I looked at him. He lived in the suburbs, like the rest of us. He had money, a good-looking wife and three children. I could not really believe that he came in from placating his tenants every evening and gave himself solemnly to the business of survival, insofar as it involved his body. What kind of fantasy led to this? I asked myself. Did he have long dreams of atomic holocaust in which he had to raise himself and his family out of the debris of less strong folk and head toward the same blue hills we were approaching?

“I had an air-raid shelter built,” he said. “I’ll take you down there sometime. We’ve got double doors and stocks of bouillon and bully beef for a couple of years at least. We’ve got games for the kids, and a record player and a whole set of records on how to play the recorder and get up a family recorder group. But I went down there one day and sat for a while. I decided that survival was not in the rivets and the metal, and not in the double-sealed doors and not in the marbles of Chinese checkers. It was in me. It came down to the man, and what he could do. The body is the one thing you can’t fake; it’s just got to be there.”

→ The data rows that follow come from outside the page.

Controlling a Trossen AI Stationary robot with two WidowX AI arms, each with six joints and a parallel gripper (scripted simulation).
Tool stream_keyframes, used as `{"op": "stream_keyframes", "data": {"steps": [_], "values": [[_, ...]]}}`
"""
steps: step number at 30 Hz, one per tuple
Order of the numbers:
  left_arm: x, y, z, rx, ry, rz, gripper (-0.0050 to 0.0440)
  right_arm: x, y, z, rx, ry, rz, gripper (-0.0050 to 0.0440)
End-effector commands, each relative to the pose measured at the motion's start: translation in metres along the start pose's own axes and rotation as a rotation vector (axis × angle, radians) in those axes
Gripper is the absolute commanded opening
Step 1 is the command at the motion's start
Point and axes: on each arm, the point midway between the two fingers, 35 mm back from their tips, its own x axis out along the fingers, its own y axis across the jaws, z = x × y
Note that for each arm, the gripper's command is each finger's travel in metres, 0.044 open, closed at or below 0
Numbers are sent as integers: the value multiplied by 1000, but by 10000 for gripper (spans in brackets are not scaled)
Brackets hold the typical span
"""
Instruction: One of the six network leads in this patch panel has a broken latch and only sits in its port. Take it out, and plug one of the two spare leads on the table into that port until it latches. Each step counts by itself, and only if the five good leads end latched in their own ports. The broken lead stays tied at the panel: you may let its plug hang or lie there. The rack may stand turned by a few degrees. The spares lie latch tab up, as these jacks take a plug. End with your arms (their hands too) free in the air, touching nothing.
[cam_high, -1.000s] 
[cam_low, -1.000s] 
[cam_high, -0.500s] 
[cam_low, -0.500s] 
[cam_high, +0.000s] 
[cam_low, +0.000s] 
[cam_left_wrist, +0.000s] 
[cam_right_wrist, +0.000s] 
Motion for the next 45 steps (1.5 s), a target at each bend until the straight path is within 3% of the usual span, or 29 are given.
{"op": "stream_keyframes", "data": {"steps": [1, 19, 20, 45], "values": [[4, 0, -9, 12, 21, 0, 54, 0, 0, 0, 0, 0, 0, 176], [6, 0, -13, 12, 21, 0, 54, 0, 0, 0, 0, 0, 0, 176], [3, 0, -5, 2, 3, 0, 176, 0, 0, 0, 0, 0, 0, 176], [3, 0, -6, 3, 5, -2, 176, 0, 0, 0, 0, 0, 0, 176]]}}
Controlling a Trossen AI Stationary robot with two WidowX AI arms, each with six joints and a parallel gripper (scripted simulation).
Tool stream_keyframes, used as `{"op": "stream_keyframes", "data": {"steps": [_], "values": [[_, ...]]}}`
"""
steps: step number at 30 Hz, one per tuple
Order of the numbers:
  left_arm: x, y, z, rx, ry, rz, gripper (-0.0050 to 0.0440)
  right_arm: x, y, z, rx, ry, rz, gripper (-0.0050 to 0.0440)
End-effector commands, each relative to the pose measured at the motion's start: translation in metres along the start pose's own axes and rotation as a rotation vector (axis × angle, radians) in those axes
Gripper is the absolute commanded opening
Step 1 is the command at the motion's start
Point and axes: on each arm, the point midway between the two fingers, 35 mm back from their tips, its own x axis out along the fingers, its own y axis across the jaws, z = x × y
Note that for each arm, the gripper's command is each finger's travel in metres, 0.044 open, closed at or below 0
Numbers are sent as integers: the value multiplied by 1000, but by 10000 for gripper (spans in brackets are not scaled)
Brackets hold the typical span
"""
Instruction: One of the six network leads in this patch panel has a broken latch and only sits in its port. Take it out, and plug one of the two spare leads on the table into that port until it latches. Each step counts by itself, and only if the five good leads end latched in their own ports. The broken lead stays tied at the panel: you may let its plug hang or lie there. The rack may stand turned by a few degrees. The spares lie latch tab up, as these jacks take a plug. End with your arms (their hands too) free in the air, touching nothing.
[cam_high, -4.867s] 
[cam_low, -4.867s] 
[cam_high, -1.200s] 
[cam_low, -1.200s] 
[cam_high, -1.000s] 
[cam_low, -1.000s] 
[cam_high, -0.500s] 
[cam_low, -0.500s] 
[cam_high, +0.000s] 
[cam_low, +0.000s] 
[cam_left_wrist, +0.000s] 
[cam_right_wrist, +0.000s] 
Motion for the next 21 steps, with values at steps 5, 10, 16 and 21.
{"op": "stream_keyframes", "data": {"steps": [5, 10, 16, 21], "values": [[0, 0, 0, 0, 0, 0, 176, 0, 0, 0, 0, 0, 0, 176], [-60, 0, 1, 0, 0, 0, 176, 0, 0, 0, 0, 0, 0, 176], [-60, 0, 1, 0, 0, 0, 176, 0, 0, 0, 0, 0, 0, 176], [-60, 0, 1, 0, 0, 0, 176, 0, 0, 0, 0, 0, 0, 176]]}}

“Suppose there was a lot of fallout, and there was no way to breathe? Suppose the radiation didn’t have any respect for your physique?”

“In that case, buddy.” he said, “I’d be prepared to throw in the jock. But if it comes to a situation where I can operate, I don’t want to crap out. You know me pretty well, Ed. You know I’d go up in those hills, and I believe I’d make out where many another wouldn’t.”

“You’re ready, are you?”

“I think I am,” he said. “I sure am, psychologically. At times I get the feeling that I can’t wait. Life is so fucked-up now, and so complicated, that I wouldn’t mind if it came down, right quick, to the bare survival of who was ready to survive. You might say I’ve got the survival craze, the real bug. And to tell the truth I don’t think most other people have. They might cry and tear their hair and be ready for some short hysterical violence or other, but I think most of them wouldn’t be too unhappy to give down and get it over with.”